Eben so kurz und knapp wie der Schreibstil, zeig sich die Handlung auf ihren knapp hundert Seiten. Hebben setzt auf extrem kurze Sätze, teilweise sogar nur Satzfragmente. Beschreibungen von Details, dem Aussehen der Umgebung oder der Charaktere sind quasi nicht vorhanden, alles wird nur bruchstückhaft in wenigen Worten abgehandelt. Dadurch zeigt sich dem Leser ein sehr ungenaues Bild, dass er sich nach und nach erarbeiten muss. Es ist, als wäre die Szenerie von einer großen Käseglocke umgeben, durch die nur ein verschwommener Blick möglich ist. Dabei hätte es von der Handlung her gerne "etwas mehr" sein dürfen, und zwar von allem. Mehr Hintergrundbeschreibungen, besser ausgearbeitete Umgebungen, tiefer ausgelotete Figuren, denn durch die kurze Zeit, in der der Roman gelesen ist und seine "Grobheit" prasselt doch recht viel auf einmal auf den Leser ein.

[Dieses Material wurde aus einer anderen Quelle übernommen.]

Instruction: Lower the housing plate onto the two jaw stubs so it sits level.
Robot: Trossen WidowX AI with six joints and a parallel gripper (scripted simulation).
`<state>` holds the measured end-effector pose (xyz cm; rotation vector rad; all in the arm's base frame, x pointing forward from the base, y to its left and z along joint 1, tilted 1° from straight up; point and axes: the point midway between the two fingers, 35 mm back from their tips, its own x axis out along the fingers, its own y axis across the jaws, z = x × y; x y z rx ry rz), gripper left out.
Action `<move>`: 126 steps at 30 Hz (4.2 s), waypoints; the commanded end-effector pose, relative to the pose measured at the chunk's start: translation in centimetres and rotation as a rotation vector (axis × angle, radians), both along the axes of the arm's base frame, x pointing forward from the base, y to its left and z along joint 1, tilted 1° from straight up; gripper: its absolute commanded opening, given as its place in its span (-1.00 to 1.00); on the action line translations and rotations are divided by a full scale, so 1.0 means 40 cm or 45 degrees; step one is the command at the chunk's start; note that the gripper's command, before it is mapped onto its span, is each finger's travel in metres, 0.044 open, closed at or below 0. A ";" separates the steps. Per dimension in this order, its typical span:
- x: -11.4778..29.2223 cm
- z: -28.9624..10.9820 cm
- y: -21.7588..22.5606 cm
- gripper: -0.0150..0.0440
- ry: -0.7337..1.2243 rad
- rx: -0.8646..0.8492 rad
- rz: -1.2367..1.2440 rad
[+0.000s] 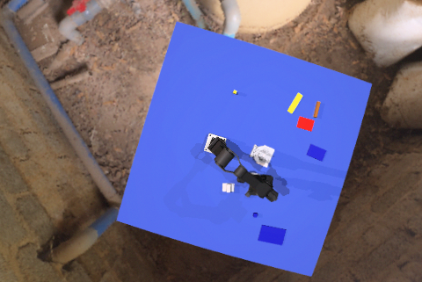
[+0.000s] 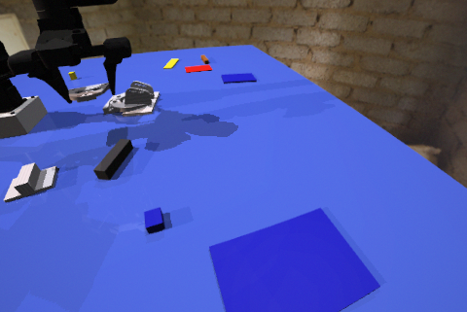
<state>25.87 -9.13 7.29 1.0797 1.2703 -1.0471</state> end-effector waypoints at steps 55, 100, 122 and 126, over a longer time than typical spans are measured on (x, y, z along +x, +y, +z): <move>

Das ist schade, denn die Handlung ist nicht schlecht, wenn auch nicht unbedingt neu. Aber vielleicht hatte Hebben genau das im Sinn, etwas schon Dagewesenes in einem eigenen Stil zu erzählen.

In einer kurzen Zusammenfassung ist es schwer einzubringen, aber es handelt sich bei "Der Algorithmus des Meeres" tatsächlich um eine Science-Fiction-Geschichte.